> _WORK INSTRUCTIONS_
In the entries below, find the line with "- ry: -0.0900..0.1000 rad", then set it down exactly along with each line after it to the end, skipping any pictures.

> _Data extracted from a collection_
# # # #

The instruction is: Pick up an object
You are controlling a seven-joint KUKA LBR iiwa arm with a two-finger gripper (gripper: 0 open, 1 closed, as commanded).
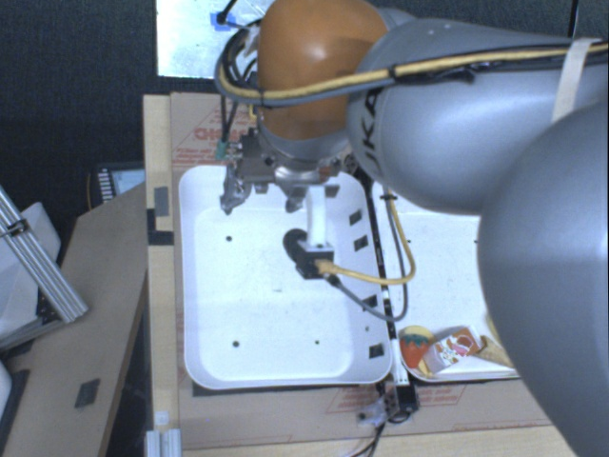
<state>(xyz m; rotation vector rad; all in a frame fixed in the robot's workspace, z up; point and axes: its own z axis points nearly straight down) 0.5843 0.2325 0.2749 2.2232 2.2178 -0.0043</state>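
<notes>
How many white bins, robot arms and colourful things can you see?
White bins: 2, the left bin and the right bin
Robot arm: 1
Colourful packet: 1, in the right bin, partly under the arm
Total: 4

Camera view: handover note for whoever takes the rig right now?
Pincer: over the far end of the left bin, low, with nothing visibly held. Can't tell whether it is open or shut.
Things: a colourful packet lies in the near corner of the right bin. The arm hides much of that bin.
Done: nothing picked up yet.
Left: the whole pick. The packet looks like the likeliest target, and the pincer would have to cross to the other bin.
</notes>
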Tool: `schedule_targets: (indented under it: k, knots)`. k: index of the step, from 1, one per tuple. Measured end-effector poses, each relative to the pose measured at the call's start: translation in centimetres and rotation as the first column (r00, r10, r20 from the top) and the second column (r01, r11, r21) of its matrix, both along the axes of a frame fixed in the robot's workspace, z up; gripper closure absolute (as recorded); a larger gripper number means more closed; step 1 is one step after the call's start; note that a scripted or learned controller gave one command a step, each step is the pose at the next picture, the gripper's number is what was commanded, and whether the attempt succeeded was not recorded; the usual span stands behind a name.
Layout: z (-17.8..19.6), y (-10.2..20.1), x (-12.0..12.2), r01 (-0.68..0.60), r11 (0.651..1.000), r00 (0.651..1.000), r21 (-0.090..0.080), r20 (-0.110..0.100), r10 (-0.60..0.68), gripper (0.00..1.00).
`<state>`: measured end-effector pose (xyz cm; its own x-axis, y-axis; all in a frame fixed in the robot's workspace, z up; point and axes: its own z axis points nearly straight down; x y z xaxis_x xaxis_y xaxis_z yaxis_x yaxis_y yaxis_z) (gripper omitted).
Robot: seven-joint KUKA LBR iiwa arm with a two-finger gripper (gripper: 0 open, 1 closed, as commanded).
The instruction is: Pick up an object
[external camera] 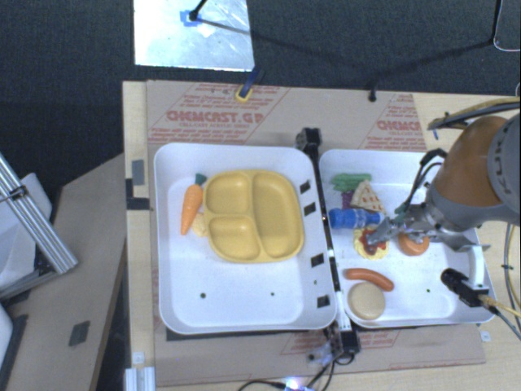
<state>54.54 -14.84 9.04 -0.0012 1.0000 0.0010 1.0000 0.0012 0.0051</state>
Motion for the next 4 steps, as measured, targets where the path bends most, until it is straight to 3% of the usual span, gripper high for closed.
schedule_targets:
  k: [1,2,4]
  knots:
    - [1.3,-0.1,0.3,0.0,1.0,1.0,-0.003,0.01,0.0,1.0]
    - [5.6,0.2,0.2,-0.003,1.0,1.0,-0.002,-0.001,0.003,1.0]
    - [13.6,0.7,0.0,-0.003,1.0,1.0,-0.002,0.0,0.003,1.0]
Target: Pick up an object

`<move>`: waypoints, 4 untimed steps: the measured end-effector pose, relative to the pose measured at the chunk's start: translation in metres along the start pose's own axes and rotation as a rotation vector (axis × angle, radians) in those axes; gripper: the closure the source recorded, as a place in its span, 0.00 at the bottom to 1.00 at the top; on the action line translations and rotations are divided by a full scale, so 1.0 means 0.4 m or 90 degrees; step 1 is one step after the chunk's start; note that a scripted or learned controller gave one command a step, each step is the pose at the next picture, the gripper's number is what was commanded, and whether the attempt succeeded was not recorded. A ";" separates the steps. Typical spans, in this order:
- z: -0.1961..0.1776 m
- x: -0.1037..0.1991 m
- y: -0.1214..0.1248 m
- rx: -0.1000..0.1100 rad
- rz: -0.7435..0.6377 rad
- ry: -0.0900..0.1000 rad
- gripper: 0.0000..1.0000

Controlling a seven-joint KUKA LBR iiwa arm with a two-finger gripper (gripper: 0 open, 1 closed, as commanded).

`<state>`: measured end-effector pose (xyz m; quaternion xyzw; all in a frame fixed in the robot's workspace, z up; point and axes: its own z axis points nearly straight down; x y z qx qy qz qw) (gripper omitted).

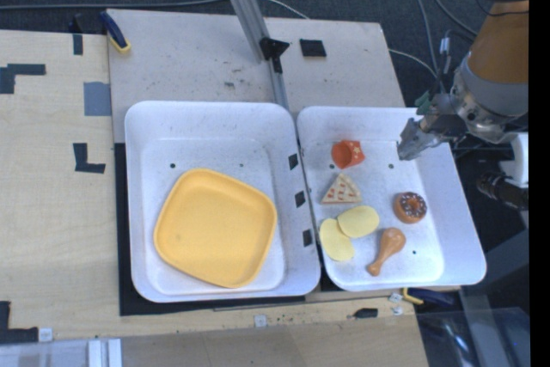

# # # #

> _TASK OUTPUT_
- ry: -0.0900..0.1000 rad
- gripper: 0.0000..1.0000

Controlling a seven-joint KUKA LBR iiwa arm with a two-finger gripper (gripper: 0 open, 1 closed, as commanded).

`<state>`: measured end-effector pose (xyz m; quaternion xyzw; all in a frame fixed in the robot's workspace, z up; point and axes: its own z axis points nearly straight down; x y z qx qy qz qw) (gripper omitted).

This exercise has nothing more to it.